• **Records for processing**

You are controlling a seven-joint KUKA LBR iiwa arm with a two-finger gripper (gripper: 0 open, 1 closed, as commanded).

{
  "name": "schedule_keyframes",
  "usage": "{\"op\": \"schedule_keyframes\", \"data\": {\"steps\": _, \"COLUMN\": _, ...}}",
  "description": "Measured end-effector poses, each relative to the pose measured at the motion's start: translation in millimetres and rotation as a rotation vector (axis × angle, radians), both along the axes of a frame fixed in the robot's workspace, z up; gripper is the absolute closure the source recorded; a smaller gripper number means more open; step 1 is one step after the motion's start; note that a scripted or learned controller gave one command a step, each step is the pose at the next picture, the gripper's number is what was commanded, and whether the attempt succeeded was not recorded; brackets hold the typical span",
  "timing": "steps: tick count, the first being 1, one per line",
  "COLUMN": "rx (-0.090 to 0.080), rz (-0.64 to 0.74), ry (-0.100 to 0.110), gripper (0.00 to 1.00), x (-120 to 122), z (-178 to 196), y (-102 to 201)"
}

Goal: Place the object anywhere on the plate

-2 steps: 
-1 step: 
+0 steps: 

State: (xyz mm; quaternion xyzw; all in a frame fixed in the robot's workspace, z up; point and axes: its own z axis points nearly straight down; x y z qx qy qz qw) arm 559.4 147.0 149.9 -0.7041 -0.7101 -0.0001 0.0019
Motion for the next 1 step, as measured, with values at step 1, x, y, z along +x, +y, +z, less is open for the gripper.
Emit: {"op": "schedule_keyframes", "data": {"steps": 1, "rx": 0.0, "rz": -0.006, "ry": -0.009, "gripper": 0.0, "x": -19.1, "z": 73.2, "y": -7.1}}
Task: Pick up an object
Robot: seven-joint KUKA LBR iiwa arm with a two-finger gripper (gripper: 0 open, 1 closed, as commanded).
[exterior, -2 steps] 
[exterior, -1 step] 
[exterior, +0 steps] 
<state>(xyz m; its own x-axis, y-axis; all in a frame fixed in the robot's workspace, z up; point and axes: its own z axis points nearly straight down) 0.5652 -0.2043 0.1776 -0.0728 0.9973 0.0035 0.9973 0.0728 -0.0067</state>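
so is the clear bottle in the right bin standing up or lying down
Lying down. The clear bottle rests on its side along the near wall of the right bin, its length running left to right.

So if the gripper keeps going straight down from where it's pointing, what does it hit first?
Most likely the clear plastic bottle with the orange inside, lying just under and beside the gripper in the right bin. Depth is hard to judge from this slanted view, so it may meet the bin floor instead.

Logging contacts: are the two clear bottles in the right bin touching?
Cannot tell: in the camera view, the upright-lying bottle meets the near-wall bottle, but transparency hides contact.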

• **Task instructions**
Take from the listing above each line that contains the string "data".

• **Finished exercise**
  "usage": "{\"op\": \"schedule_keyframes\", \"data\": {\"steps\": _, \"COLUMN\": _, ...}}",
Emit: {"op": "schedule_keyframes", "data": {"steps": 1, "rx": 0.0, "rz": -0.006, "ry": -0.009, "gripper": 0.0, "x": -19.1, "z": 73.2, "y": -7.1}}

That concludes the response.